We now confirm our intuition from the visualization that the weight loss data is normally distributed. The p-score is higher than our alpha of 0.05, showing our intuition to be correct.

```
print(stats.normaltest(data['Loss'], axis=0))
# statistical normality test to check the visual test.
# P > 0.05 therefore We cannot reject the hypothesis that the sample comes from a population which has a normal distribution
```

`## NormaltestResult(statistic=0.8256032683724894, pvalue=0.6617935470237468)`

Now we create an Ordinary Least Squares (OLS) model as a precursor to the ANOVA. I won’t print the results as I’ll be writing about interpreting OLS results in a future note.

`model = ols("Loss ~ Diet", data).fit() # builds the OLS model, predicting weight loss with diet type.`

Before the ANOVA, we check the OLS residuals are normally distributed. This is another important prior assumption. The residuals look approximately normal.

```
resids = statsmodels.regression.linear_model.RegressionResults.resid(model) # grabs the residual values from the OLS model
hist2 = plt.hist(resids, bins = 'auto', color='dodgerblue') # check for variable normality in weight loss dependent variable.
#Data looks normally distributed.
plt.title("Figure 3. Distribution of OLS Model Residuals")
plt.xlabel("Residual Values")
plt.ylabel("Count", rotation = 0, labelpad = 40)
plt.show()
```

We now call the ANOVA function, applying it to the linear model. We are looking for a p-score lower than 0.05, which will show a statistically significant difference between mean weight losses. It will not tell us *where* those differences exist, just *whether* they exist. The p-score of **0.003229** shows that they do.

```
table = sm.stats.anova_lm(model, typ=2) # Type 2 ANOVA DataFrame
print(table)
# In a one-way ANOVA the null hypothesis is that the means of the Diet types are equal. We can reject that hypothesis
# because P < 0.05
```

```
## sum_sq df F PR(>F)
## Diet 71.093689 2.0 6.197447 0.003229
## Residual 430.179259 75.0 NaN NaN
```

### But which diet is the best one for weight loss?

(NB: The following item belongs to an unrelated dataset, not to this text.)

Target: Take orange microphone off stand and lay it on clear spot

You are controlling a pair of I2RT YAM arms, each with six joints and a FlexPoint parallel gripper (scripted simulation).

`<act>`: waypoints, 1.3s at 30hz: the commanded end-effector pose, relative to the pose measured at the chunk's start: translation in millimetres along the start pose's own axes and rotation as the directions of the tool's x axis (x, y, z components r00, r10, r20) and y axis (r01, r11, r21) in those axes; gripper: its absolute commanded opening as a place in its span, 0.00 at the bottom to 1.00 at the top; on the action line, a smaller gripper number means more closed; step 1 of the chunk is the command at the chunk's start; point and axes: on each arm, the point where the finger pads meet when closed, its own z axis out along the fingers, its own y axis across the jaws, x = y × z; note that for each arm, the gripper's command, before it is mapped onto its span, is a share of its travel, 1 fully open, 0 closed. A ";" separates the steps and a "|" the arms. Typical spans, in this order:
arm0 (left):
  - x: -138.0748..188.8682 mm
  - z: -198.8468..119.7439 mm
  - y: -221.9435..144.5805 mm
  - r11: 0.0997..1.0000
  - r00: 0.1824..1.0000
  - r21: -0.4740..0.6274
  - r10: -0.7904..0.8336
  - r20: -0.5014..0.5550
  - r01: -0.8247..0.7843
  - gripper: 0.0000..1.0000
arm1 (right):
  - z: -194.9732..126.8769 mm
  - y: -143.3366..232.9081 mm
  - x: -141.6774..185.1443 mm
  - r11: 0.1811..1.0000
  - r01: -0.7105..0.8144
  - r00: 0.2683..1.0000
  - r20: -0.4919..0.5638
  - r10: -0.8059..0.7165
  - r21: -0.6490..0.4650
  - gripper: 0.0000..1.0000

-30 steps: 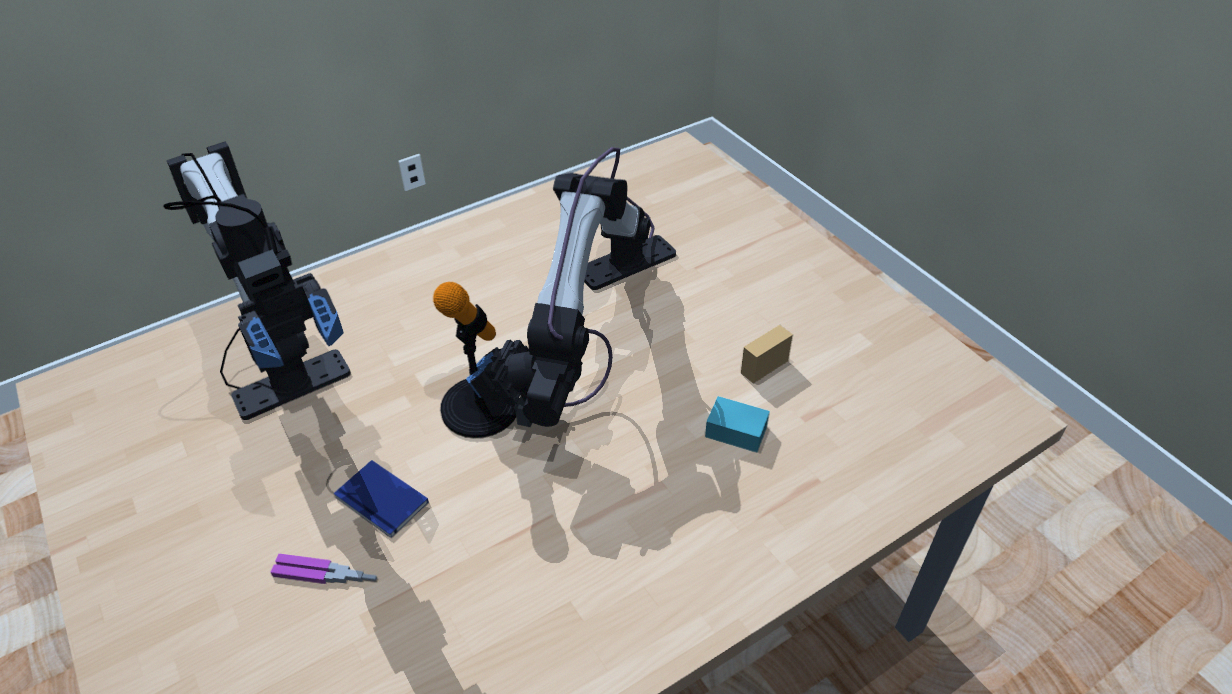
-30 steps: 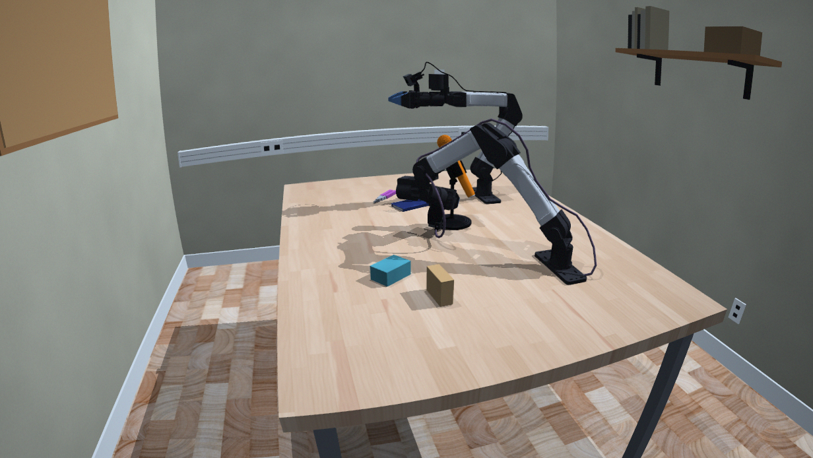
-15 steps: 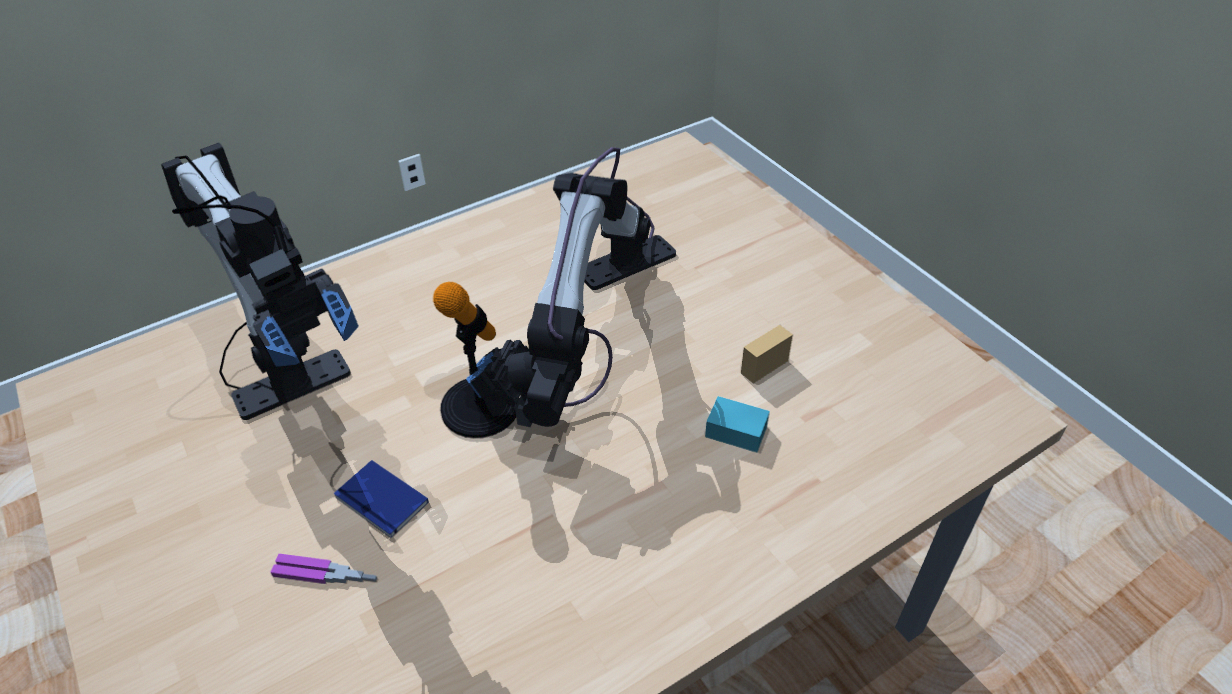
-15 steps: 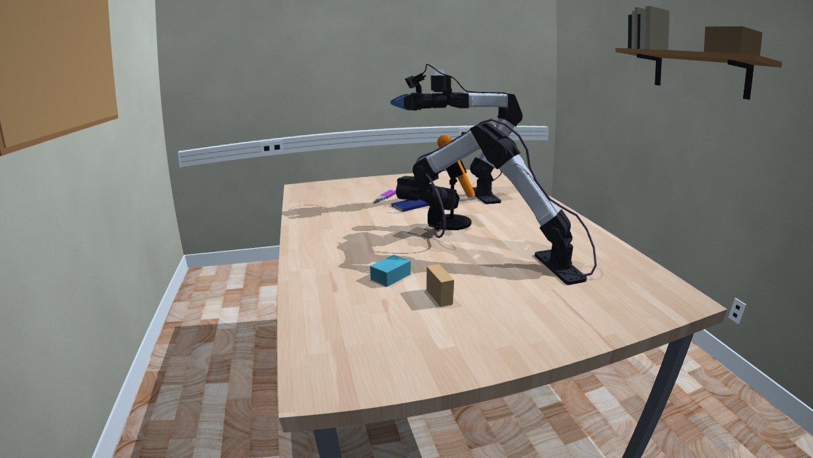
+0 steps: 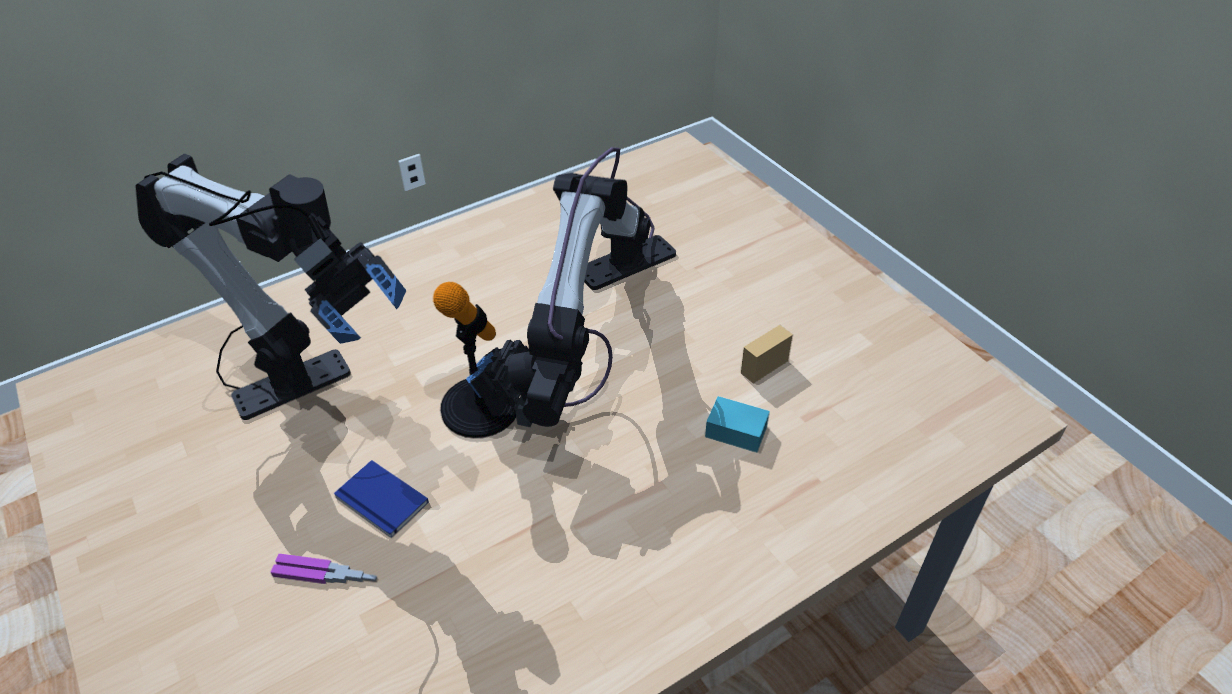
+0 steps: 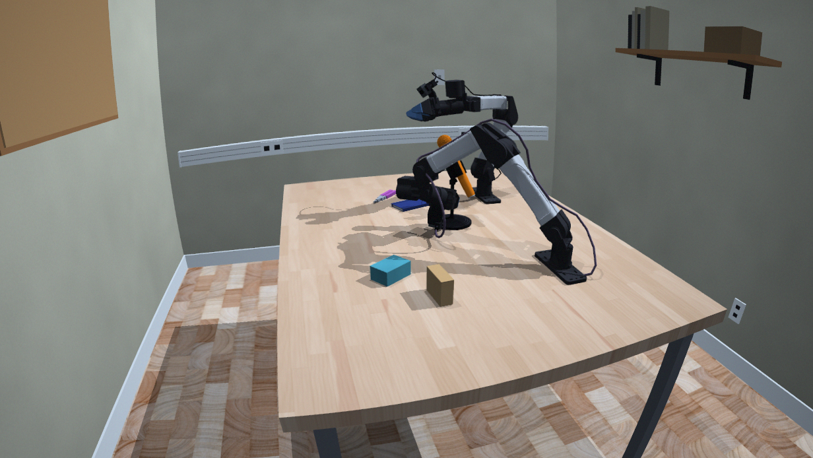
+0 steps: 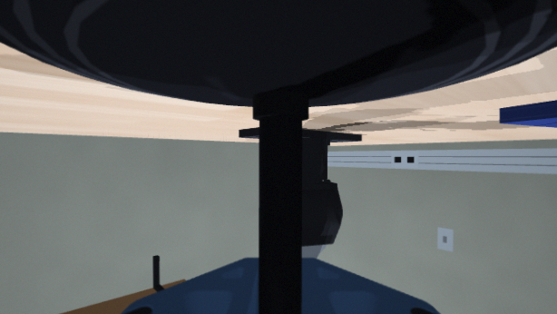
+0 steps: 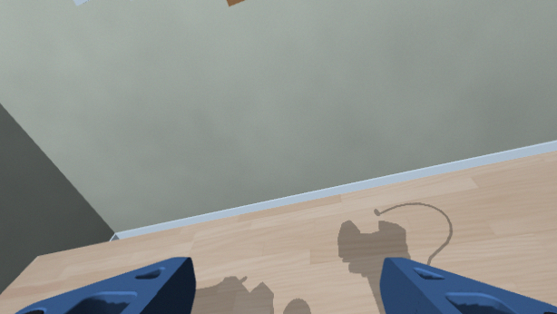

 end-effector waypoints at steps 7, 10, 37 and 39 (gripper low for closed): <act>20.3 -21.4 -8.6 0.995 0.996 0.058 0.086 0.012 -0.086 0.00 | -28.4 19.4 32.4 0.990 -0.139 0.989 -0.046 0.141 0.036 0.63; 20.3 -21.4 -8.6 0.995 0.996 0.058 0.086 0.012 -0.086 0.00 | -42.8 29.6 39.7 0.979 -0.200 0.978 -0.049 0.201 0.032 0.63; 20.3 -21.4 -8.6 0.995 0.996 0.058 0.086 0.012 -0.086 0.00 | -119.9 82.0 114.1 0.947 -0.316 0.938 -0.167 0.303 -0.055 0.63; 20.3 -21.4 -8.6 0.995 0.996 0.058 0.086 0.012 -0.086 0.00 | -122.6 84.3 131.6 0.958 -0.284 0.947 -0.173 0.272 -0.048 0.63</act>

This question is out of the scope of the ANOVA, though our analysis is an important precursor to answering this more specific question. We can check with a *post hoc* Tukey test.

```
from statsmodels.stats.multicomp import pairwise_tukeyhsd
from statsmodels.stats.multicomp import MultiComparison
mc = MultiComparison(data['Loss'], data['Diet'])
tkresult = mc.tukeyhsd()
print(tkresult)
```

```
## Multiple Comparison of Means - Tukey HSD,FWER=0.05
## ============================================
## group1 group2 meandiff lower upper reject
## --------------------------------------------
## 1 2 -0.2741 -1.8806 1.3325 False
## 1 3 1.8481 0.2416 3.4547 True
## 2 3 2.1222 0.5636 3.6808 True
## --------------------------------------------
```

It looks like the Diet 3 group lost the most weight. The second row of results shows a **1.85** mean difference in weight loss between Diets 2 and 3. The third row shows the mean difference for those on Diet 2 after we subtract the second row results from it: `2.12 - 1.85 = 0.27`

. So the Diet 2 group only lost an average of **0.27 lbs** more than the Diet 1 group. Again, let me stress that this is not a definitive causal analysis. All we have established is that the three dieting groups differ in weight loss performance from one another, and by what average margin.There may well be other confounding factors at play causing the weight loss.

### References

- ‘Using One-way ANOVA and Tukey’s test to compare data sets’, Clever Owl, July 1, 2015
- ‘ANOVA’, University of Sheffield, December 2015.
- D.L. Couturier, R. Nicholls, M. Fernandes, ‘ANOVA with R: analysis of the diet dataset’, Bioinformatics Training Materials, May 10, 2018.